# 5-3-15 Destin



## boomyak (Mar 21, 2014)

This was an awesome trip, also was round 4 in my search for the first kings of the season. (Couldn't participate in the tourney unfortunately.) 

Launched from Destin into the Gulf around 615am with HManEOD for some trolling and we planned on hitting the Miss Louise. Bait was around and easy to see on fish finder, but they just weren't liking the sabikis too much. A couple here and there, enough to keep a king rig drifting while trying to sabiki up more bait.

Found the Miss Louise with a couple boats around and decided to head closer to shore not wanting to crowd the boats, planning on loading up on bait. The wind picked up a bit and shifted, keeping us at the color change between 30-40'. In the first hour we were hooking king after king. HManEOD ended up catching the biggest which was bigger than his measuring stick, guessing it was probably a hair over 40" though.

I ended up landing five or six all a little shy of 30" and had a few spit the hook here and there.

While sabiki'ing up more bait I notice my line with a king rig starts going in a circle around the kayak, but is still slack. So, I start cranking on it and a nice little mahi starts doing some acrobatics through the air. I call HManEOD over knowing they move in groups and sure enough there are two others following his buddy who's hooked. This was my first time seeing one in person, and man are these fish gorgeous when they're fresh into the fight! I decided to be nice and left it in the water still hooked while he casted around me with a waxwing but they just weren't interested. Ended up being 24" FL.

Drifted and trolled some more around that depth with some more small kings landed on the live stuff and one on a yozuri, then ANOTHER mahi repeats the same thing where I notice the line going slack and moving around me. Unfortunately, it spit the hook at the kayak. I've learned that mahi stay green a lot longer than kings do and can be deceptively calm all the way up to the side of the kayak.

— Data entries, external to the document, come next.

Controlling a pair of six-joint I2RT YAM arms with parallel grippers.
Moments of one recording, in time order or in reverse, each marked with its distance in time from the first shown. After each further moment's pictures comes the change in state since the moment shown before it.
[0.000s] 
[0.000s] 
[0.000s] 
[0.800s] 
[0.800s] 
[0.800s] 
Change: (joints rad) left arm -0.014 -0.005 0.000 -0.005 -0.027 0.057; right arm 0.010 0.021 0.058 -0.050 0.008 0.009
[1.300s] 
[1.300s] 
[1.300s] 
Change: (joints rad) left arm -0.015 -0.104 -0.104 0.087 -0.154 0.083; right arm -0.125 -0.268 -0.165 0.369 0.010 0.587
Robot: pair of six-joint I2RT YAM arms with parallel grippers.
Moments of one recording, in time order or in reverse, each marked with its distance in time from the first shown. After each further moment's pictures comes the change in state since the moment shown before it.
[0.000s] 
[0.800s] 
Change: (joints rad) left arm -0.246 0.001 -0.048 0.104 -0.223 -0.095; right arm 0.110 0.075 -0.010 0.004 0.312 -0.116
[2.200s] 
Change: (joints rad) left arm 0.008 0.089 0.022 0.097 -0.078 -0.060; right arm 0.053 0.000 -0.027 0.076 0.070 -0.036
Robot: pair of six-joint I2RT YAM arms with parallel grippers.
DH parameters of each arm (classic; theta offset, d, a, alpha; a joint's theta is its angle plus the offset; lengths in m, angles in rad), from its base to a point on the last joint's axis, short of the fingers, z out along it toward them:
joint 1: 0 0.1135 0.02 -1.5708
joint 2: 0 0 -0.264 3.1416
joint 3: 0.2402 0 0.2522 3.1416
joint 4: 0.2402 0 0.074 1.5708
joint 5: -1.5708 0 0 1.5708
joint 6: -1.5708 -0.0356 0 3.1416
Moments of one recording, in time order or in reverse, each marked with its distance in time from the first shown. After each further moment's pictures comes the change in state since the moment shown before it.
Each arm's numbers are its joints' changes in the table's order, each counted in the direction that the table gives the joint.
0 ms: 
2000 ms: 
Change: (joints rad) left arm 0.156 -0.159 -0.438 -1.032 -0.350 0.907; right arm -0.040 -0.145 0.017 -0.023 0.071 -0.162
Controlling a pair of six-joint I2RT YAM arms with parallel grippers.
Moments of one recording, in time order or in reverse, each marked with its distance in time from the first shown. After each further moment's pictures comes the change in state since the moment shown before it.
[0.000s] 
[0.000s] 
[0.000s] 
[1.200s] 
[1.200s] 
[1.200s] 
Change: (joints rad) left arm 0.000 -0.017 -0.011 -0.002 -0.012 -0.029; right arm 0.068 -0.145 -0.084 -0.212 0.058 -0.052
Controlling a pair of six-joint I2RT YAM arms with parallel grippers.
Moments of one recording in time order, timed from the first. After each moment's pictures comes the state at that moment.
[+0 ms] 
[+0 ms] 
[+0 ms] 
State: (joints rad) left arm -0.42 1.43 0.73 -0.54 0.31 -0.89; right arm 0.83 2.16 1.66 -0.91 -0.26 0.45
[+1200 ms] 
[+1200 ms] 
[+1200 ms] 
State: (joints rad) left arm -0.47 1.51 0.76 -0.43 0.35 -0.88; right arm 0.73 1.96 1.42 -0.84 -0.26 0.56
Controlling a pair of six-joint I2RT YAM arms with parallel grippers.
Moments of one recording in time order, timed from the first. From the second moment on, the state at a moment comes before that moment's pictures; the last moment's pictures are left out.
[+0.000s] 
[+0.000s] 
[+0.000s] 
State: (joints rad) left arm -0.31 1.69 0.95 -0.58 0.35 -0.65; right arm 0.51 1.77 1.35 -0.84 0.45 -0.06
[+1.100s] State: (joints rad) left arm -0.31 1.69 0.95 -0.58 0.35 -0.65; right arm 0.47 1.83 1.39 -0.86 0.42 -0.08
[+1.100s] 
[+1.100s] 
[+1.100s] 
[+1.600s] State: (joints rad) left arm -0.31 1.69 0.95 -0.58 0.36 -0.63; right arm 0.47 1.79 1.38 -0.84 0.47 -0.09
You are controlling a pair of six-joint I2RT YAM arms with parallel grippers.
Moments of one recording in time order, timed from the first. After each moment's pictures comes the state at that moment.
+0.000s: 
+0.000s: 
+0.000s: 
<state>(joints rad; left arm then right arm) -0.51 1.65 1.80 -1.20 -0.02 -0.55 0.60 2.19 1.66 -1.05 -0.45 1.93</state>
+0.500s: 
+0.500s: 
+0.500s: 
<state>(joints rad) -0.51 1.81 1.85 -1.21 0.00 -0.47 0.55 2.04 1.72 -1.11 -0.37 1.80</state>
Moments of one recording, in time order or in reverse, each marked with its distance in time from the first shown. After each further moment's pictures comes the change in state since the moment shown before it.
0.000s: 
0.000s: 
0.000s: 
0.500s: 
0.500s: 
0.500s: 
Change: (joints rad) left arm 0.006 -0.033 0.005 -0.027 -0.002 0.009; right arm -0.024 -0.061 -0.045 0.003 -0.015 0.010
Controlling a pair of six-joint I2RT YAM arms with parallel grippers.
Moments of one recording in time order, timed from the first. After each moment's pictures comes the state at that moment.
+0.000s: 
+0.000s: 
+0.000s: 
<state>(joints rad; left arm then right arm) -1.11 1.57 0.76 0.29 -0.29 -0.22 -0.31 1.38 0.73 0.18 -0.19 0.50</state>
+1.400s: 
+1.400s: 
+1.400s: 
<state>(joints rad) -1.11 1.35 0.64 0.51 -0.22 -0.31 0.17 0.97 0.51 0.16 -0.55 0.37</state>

All in all, a great day on the water and good fishing.

Note: I wouldn't recommend landing kings in a net if you plan on reusing it ever again. *doh*


----------



## Mac1528 (Mar 24, 2012)

Super catch there! Bet it gets a little tight in that yak with all those fishies in there with ya!


----------



## 301bLLC (Nov 23, 2013)

Looks like you had a great day. Thanks for flying a flag!


----------



## Jason (Oct 2, 2007)

Good job on all the fish!!! Way ta go!!!


----------



## Txs_mde_87 (Feb 7, 2015)

wish i could have that type of luck out there... very nice.


----------



## kanaka (Oct 3, 2007)

Looks like we were out too deep again! And my fishing partner mentioned the color change bait thing.


----------



## H-MANEOD (Jan 15, 2015)

Nice narrative Boomyak. It was a great day in the Gulf!


----------



## g40 (Apr 27, 2014)

Wow! Way to go. You guys slayed them.
I need to get out there.
Cheers.


----------



## Night Wing (May 16, 2011)

Nice report and photos. I need a trip like that.

Thanks for sharing.


----------



## BigFatYak (Jan 5, 2015)

Nice Dude!!! Wish I could have joined you guys. Im taking Friday off, and going out, if weather permits.


----------



## Jgatorman (Jun 8, 2013)

Awesome report glad you had a great trip!


----------



## yakmedic 5 (Jan 1, 2015)

Great repor. I'm glad that the 4th time was the charm. How is the water in the bay the choctawhatchee and pea river are still very muddy up here where they begin.


----------



## boomyak (Mar 21, 2014)

redripper said:


> Great repor. I'm glad that the 4th time was the charm. How is the water in the bay the choctawhatchee and pea river are still very muddy up here where they begin.


The water isn't all that muddy as long as you're not on a windward shore. The flats on both the north and south side of the midbay bridge are still stained brown, but there's decent visibility of the bottom when the winds are calm.


----------



## yakmedic 5 (Jan 1, 2015)

Thanks for the reply I hope to head down next week end And try out hog town our Lagrange bayou.


----------



## boomyak (Mar 21, 2014)

redripper said:


> Thanks for the reply I hope to head down next week end And try out hog town our Lagrange bayou.


That's a good ten miles east of the parts I frequent and a lot closer to the river, so I can't really say how the clarity is that way. I have heard a lot of people saying the north side of Hogtown around the grassy spots is good for reds around this time of year. Haven't been there... yet.


----------



## yakmedic 5 (Jan 1, 2015)

I fished there last summer and caught a lot of undersized ones caught one good keeper. There was lots of bait around on those flats. I've just got to get the salt fishing dialed in. I come frome year of bass fishing I'm hoping to get more trips down to the bay in this year.


----------